When does CUDA kernel reset forces to zero?

openmm / openmm

OpenMM is a toolkit for molecular simulation using high performance GPU code.

1.49k stars 523 forks source link

When does CUDA kernel reset forces to zero? #2256

Closed scychon closed 3 years ago

scychon commented 5 years ago

I'm writing a custom plugin to do a modified velocity-verlet integration with a new thermostat scheme. I wanted to optimize the number of force calculation so that it only calculate forces after position updates. I've also added recalculating forces before the first velocity move (beginning of execution) only for the following cases (1) barostat changes system box, (2) atoms are reordered, (3) state change event occurs (Integrator::stateChanged). Although I'm still seeing that the forces are occasionally reset to zero after some thousands of steps. Is there any other event that I should be aware of ? (To force the CUDA context to recalculate the forces?)

peastman commented 5 years ago

Those are the main cases. More generally, whenever you call context.updateContextState() you should check the return value. If it returns true, that means the forces are no longer valid and need to be recalculated. As long as nothing is calling updateContextState(), calcForcesAndEnergy(), or reorderAtoms(), I can't think of any reason the array of forces would get modified.

scychon commented 5 years ago

I think I found a bug with drude plugin. I was not checking the return value of updateContextState(), since it always returned true for me. It turns out that drude plugin has the deprecated format of "void updateContextState(ContextImpl& context)", which should be "void updateContextState(ContextImpl& context, bool& forcesInvalid)" to override the ForceImpl::updateContextState. After fixing this, I get proper behavior of updateContextState and now can recalculate forces only when there's changes in the state.

It might be good idea to check other plugins as well since they might have the old format as well.

peastman commented 5 years ago

Thanks, I should fix that. It isn't actually a bug though. ForceImpl provides a default implementation of updateContextState() with the new signature, which calls the old version and then sets forcesInvalid to true. So if a plugin implements the old version rather than the new one, everything still works correctly. We just lose the opportunity to do some optimizations, since the invoking code will always think the forces have been invalidated.

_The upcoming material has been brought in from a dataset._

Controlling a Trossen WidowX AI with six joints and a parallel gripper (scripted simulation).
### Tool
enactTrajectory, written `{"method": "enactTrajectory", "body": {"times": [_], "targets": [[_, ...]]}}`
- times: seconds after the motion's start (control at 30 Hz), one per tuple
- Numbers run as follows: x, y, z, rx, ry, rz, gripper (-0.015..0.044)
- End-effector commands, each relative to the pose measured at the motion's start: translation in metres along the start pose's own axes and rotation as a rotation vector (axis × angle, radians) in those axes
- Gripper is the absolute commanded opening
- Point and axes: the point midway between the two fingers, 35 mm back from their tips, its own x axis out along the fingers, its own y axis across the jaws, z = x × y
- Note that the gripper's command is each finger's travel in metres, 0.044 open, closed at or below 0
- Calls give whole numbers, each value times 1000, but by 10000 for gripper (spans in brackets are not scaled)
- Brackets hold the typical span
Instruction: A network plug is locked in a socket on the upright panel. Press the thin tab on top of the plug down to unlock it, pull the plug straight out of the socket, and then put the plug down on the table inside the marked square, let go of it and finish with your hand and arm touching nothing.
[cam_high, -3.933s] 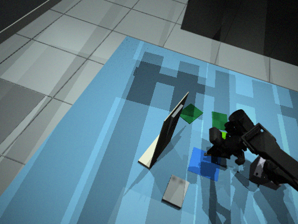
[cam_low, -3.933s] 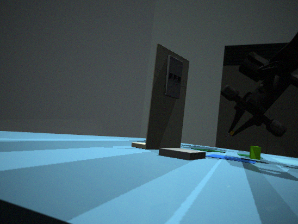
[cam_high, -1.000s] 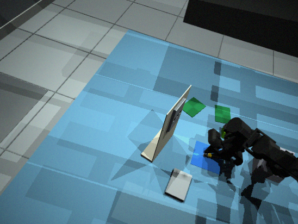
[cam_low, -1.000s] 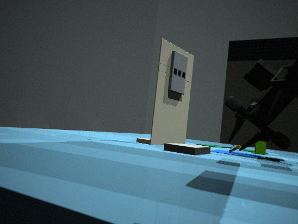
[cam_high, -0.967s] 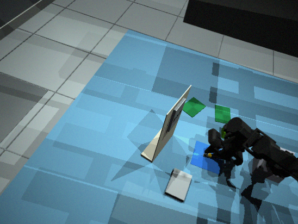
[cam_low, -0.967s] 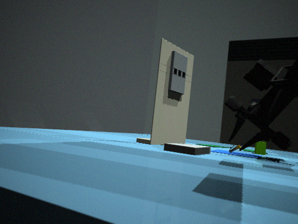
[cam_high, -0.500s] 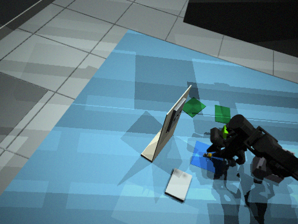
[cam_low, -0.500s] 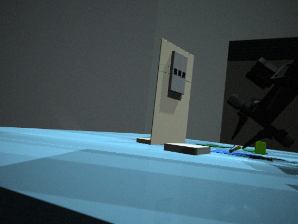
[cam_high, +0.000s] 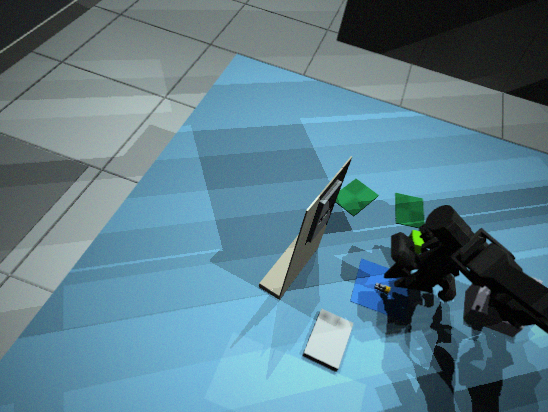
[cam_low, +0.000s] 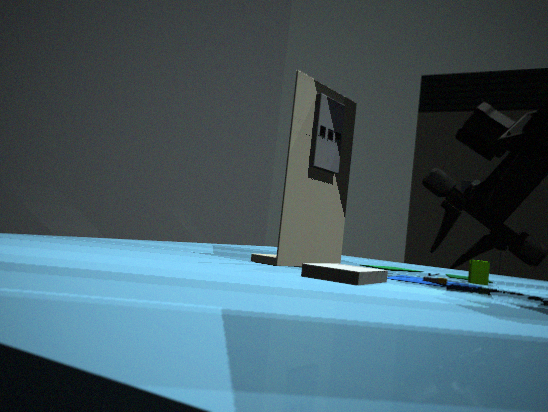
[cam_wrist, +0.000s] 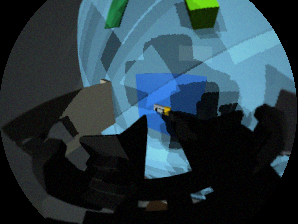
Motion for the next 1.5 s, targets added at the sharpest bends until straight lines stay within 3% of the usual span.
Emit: {"method": "enactTrajectory", "body": {"times": [0.0,1.47], "targets": [[-3,2,-1,-9,3,3,156],[-32,19,6,-9,-12,-10,156]]}}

scychon commented 5 years ago

Thanks. While fixing the above mentioned gives proper return of updateContextState(), I still have issues with forces occasionally reset to zero. I found this happens after I call sub-forcegroup's energy on the python api, something like

context.getState(getEnergy=True, groups=2**j).getPotentialEnergy()

I'm not sure how I can let the plugin know of this event has happened on the api. Any ideas?

peastman commented 5 years ago

You can call context.getLastForceGroups() to see what set of force groups the forces were last evaluated for. If that doesn't match what you want, then recalculate them.

CustomIntegrator gets even fancier. It caches the forces in its own arrays so that it can restore them as needed. This makes a big difference for multiple time step integrators where you're switching back and forth between force groups. But for your purpose, that probably isn't needed.

scychon commented 5 years ago

Thanks ! context.getLastForceGroups() did the job ! It was sufficient for me to check whether the last forcegroup was all (-1) and I might not need cache the forces since this happens only when the reporters log each energy groups. (~ 1 per 1000 steps).